Fourth-year College student and Newcomb Hall Building Manager Mike Provenza, who worked with Powell for three years, also thought quite highly of him. Provenza was originally hired as a building attendant, which is a position that involved working very closely with Powell.

"He was really a modest guy and he didn't really talk about himself very much -- if you wanted to get to know him, you kind of had to pry information out of him," Provenza said. "But the one thing that stuck out was that I can honestly say that he was more of an advocate for students than anyone I've met at the University."

Provenza attributed Powell's great popularity with the students to the fact that he was always willing to do anything he could to help someone else.

"He would ask if I needed a day off and he would do everything in his power to do that, including offer to work my shift himself -- he's a 64-year-old man and he's offering to close the building at two o'clock in the morning," Provenza said. "With that type of relationship, I would do everything I could to help him out because I knew that he would do the same thing for me."

With Powell gone, many noticed some differences around Newcomb.

Provenza said the building managers, who normally work shifts when Powell wasn't going to be there anyway, are still feeling the impact of not having Powell as a resource of information anymore.
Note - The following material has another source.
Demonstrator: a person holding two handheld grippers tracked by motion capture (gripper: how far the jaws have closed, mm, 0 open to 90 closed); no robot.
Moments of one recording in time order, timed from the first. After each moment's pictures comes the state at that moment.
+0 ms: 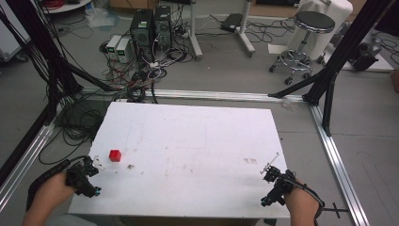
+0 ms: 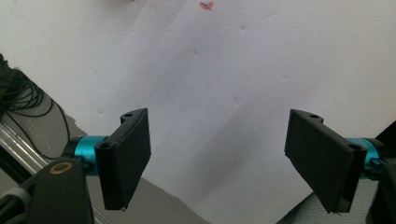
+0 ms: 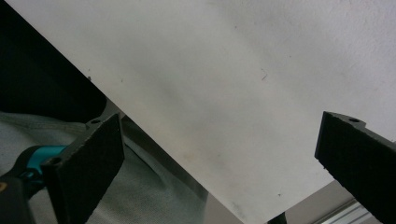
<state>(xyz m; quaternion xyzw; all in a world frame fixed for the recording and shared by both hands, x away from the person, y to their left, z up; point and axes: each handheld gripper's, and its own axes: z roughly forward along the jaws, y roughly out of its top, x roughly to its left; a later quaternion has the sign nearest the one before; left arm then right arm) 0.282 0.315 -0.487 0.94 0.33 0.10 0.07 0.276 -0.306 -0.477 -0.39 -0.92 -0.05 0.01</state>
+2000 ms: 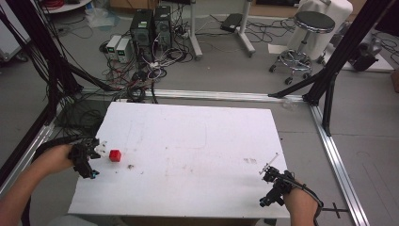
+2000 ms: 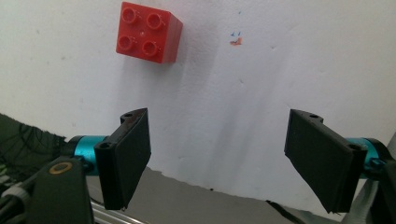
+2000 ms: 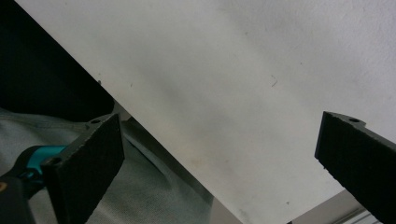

"We have to ask ourselves, 'What would Larry do?' in any situation that comes up," Provenza said.

While Powell's death was the loss of a coworker and friend for many, it was also the loss of the significant amount of knowledge about Newcomb and the University that Powell carried around in his memory.

"There's a lot of history in the attic of Newcomb," Provenza said. "There's really incredibly old Cav Dailys up there, yearbooks from 1895, there's really old art, just a whole lot of stuff and, a lot of it, only [Powell] knows where it is. A lot of the stuff is currently lost, and it wasn't lost before, but now that Larry's gone, it's lost because no one else knew where it was and really, no one else cared."

Powell's death is being felt throughout Newcomb Hall, but the staff has discussed plans to memorialize Powell in some way.

"When something unexpected like this happens, you need some time to grieve and reflect," Ashby said. "Now we're getting to the point where we can discuss future plans."

The students and staff have talked about having a memorial in the building to recognize him in some permanent way; there has also been talk of an annual award for a student employee in honor of him, Ashby said.

Ashby mentioned that though it is still in the planning process, he envisions the award's purpose being "to recognize whoever reflects the commitment and passion Larry exhibited during his 23 years here."

Ward said that she thought a memorial of some sort in honor of Powell would be an excellent tribute to the man who devoted so much of his life to Newcomb Hall and the University.

"He's going to be greatly missed for a long time to come," Ward said. "New students that come in next year will never have known him, but this will be a great way to keep his name alive."